I had a realization last night:
I am 31.
Of course, I already knew this. I celebrated my birthday(month) in October. I reminisced about turning 21 ten years ago and turning 30 last year. Intellectually, I know that I am 31.
But I don’t feel 31.
Somehow I thought that when I was in my 30s I would feel different – older, wiser, more mature. I had a picture of an adult who was calm and settled, who knew what she was doing with her life, who was already comfortably nestled into the place she could grow old in.
I am not that person.
Part of the reason I am not person is that I really am NOT that person. Calm is not an adjective that has ever been used to describe me. I am charismatic, vibrant, passionate, full of life and energy, but rarely ever calm. My version of peaceful is still filled with animation. And that is just fine, because that is who the Lord created me to be.

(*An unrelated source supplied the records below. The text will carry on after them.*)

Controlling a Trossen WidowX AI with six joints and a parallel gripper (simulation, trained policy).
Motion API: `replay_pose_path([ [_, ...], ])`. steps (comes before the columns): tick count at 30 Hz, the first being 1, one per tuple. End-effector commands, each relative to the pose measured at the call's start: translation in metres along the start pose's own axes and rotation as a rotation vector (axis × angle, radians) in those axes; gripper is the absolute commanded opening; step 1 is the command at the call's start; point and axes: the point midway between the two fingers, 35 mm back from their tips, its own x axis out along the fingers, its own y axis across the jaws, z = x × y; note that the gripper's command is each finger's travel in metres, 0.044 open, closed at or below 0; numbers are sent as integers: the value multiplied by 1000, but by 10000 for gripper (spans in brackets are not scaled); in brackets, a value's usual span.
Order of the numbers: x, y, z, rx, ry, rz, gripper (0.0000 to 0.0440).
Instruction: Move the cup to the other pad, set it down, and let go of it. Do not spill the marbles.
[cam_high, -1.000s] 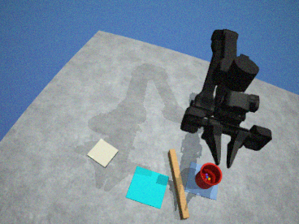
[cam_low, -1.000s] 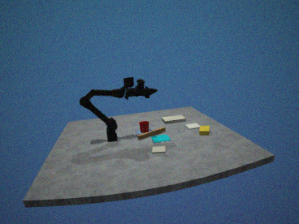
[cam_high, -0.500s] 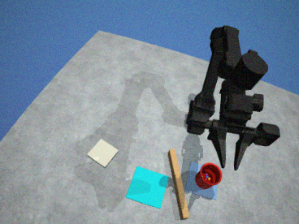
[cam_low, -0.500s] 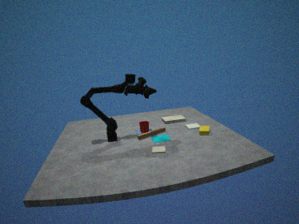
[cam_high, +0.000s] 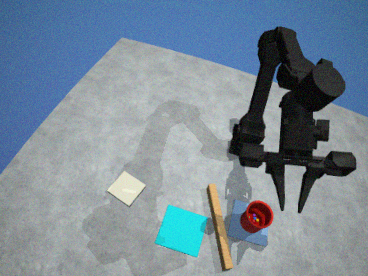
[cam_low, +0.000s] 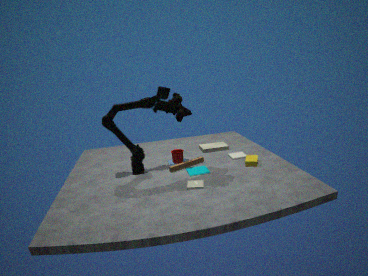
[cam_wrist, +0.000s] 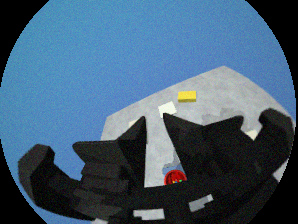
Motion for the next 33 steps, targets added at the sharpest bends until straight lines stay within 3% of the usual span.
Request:
replay_pose_path([
  [1, -1, 6, 1, 53, 44, 3, 120],
  [33, -2, 27, -36, 449, 465, -185, 133],
])
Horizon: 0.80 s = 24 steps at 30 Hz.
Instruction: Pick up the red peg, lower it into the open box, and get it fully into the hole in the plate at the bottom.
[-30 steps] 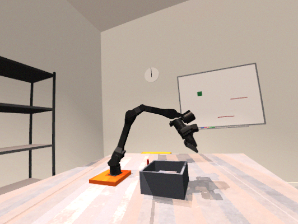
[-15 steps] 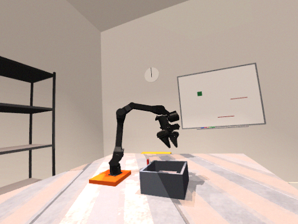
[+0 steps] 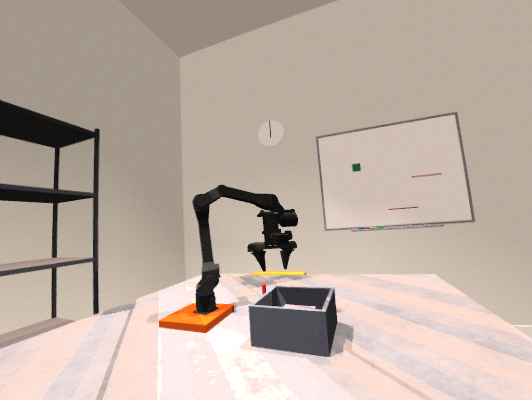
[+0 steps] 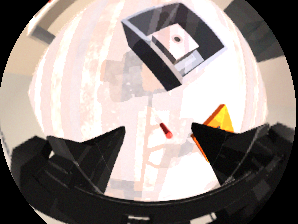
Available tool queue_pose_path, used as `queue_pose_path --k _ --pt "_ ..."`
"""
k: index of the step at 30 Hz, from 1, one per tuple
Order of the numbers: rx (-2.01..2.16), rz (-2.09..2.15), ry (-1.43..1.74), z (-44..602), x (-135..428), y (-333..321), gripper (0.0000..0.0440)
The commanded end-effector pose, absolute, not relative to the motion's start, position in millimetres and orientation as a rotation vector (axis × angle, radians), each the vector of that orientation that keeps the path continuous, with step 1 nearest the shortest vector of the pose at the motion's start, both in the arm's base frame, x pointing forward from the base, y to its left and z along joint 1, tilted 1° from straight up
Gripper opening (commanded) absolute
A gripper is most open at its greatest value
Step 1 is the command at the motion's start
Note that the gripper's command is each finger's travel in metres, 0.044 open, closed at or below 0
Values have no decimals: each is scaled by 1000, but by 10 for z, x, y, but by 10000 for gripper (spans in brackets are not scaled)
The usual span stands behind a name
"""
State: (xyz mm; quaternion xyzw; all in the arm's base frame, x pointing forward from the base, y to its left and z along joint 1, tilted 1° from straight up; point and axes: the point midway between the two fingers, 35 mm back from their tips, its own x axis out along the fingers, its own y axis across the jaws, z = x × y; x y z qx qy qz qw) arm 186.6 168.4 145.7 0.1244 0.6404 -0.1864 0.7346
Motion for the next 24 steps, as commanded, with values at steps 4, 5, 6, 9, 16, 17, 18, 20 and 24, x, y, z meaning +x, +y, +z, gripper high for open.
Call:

But the real reason I am not the “settled” person I envisioned as a child is because I believe God has spoken something different over my life. Multiple times on multiple occasions I have asked the Lord what my “calling” is. What is the one passion I am to pursue above all others? And every time the answer has been the same, “But seek first His kingdom and His righteousness and all these things will be added unto you.”
I don’t know my next step in life. I’m unsure whether I want to go back to school for another degree or get a job in ministry or just move to Atlanta. But, no matter what I do, my calling is determined. I am called to love the Lord my God with ALL of my heart and ALL of my soul and ALL of my strength. I am called to be completely surrendered to Him, to be His light in this world and to “bloom where I am planted.” I must hold everything else loosely. I must never get so comfortable that I am no longer living as a stranger in this land.
I might never feel my age. I might never be settled into one place. I might never have ambition as defined by society. But if that is the case, amen for it.
1 comment:
I heart you, and I resonate with what you've written here sister. I miss you mucho and we REALLY need to talk. Love.